Tristan Zajonc is a senior engineering manager at Cloudera. Previously, he was cofounder and CEO of Sense, a visiting fellow at Harvard’s Institute for Quantitative Social Science, and a consultant at the World Bank. Tristan holds a PhD in public policy and an MPA in international development from Harvard and a BA in economics from Pomona College.

Presentations

Making self-service data science a reality Session

Self-service data science is easier said than delivered, especially on Apache Hadoop. Most organizations struggle to balance the diverging needs of the data scientist, data engineer, operator, and architect. Matt Brandwein and Tristan Zajonc cover the underlying root causes of these challenges and introduce new capabilities being developed to make self-service data science a reality.
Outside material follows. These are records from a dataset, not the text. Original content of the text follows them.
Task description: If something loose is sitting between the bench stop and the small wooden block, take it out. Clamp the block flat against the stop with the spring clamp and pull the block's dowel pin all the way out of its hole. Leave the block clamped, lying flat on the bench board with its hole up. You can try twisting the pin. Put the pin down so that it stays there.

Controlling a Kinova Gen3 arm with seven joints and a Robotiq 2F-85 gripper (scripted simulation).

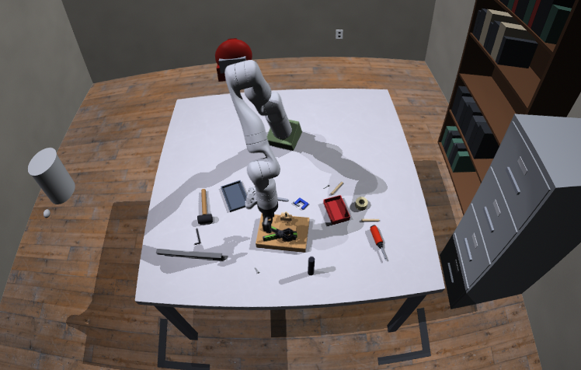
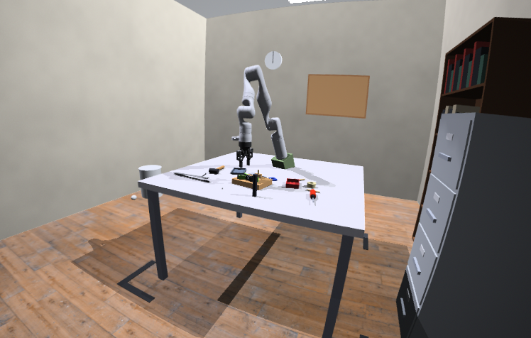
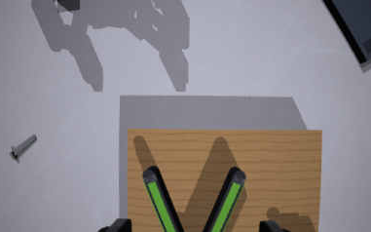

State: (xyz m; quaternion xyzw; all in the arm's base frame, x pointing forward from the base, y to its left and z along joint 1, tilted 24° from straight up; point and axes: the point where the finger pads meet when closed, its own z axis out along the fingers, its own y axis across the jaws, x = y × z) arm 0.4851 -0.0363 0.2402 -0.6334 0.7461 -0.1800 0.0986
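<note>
Right now the wooden bench board is 10 cm below my hand, 5 cm to the left of it and 2 cm behind it. From my hand the other things lie so: round dowel pin: 7 cm behind, 6 cm to the left, 6 cm below; then grey t-shaped tool: 21 cm behind, 12 cm below; then wooden block: 8 cm below, 7 cm behind, 6 cm to the left.
</note>
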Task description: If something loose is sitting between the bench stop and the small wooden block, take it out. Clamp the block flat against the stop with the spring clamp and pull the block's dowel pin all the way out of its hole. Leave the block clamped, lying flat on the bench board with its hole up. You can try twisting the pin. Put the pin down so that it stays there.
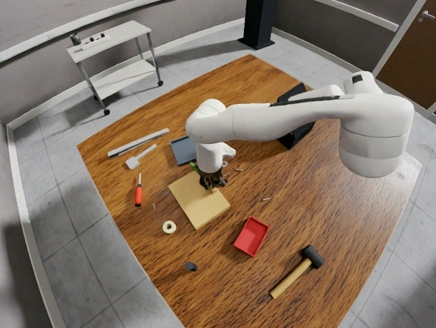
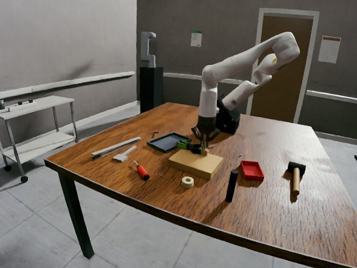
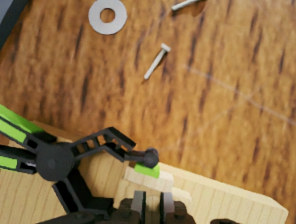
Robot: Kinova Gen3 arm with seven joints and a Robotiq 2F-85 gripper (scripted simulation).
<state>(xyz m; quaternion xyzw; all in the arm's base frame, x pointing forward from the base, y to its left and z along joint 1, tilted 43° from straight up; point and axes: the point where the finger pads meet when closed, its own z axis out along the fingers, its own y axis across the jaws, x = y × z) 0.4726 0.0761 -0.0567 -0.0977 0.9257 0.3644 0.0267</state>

Charles Zedlewski is vice president of product at Cloudera. Previously, Charles held various management roles in product strategy, management, and operations at SAP, where he led the development of a half a dozen new and follow-on releases for products that supported some of SAP’s major growth initiatives in GRC, sustainability, and EPM. Many of these products received substantial critical acclaim and collectively generated more than a hundred million dollars in new product revenues. Prior to SAP, Charles held product roles at BEA Systems and venture-backed software startups. Charles holds a bachelor’s degree from Carleton College and an MBA from MIT.

Presentations

Possibilities powered by the cloud Keynote

The cloud is disrupting every segment of our industry. If you don’t have a strategy for it, then you’re missing what might be your best new market opportunity. Tom Reilly and Charles Zedlewski talk about how machine learning and real-time data in the cloud are powering a new wave of possibilities.

Yingsong Zhang is a data scientist at ASI, where she has worked on everything from social media data to special data from clients to build predictive models. Yingsong has published over 10 first-author research papers in top journals and conferences in the field of signal/image processing and has accumulated extensive experience in algorithm design and information representation. She recently completed a three-year postdoc project at Imperial College London developing sampling theory and the application system. Yingsong holds a BA in mathematics, an MSc in artificial intelligence and pattern recognition from one of China’s top universities, and a PhD in signal and image processing from Cambridge University.

Presentations

Gaining additional labels for data: An introduction to using semisupervised learning for real problems Tutorial

There are sometimes occasions where the labels on data are insufficient. In such situations, semisupervised learning can be of great practical value. Yingsong Zhang explores illustrative examples of how to come up with creative solutions, derived from textbook approaches.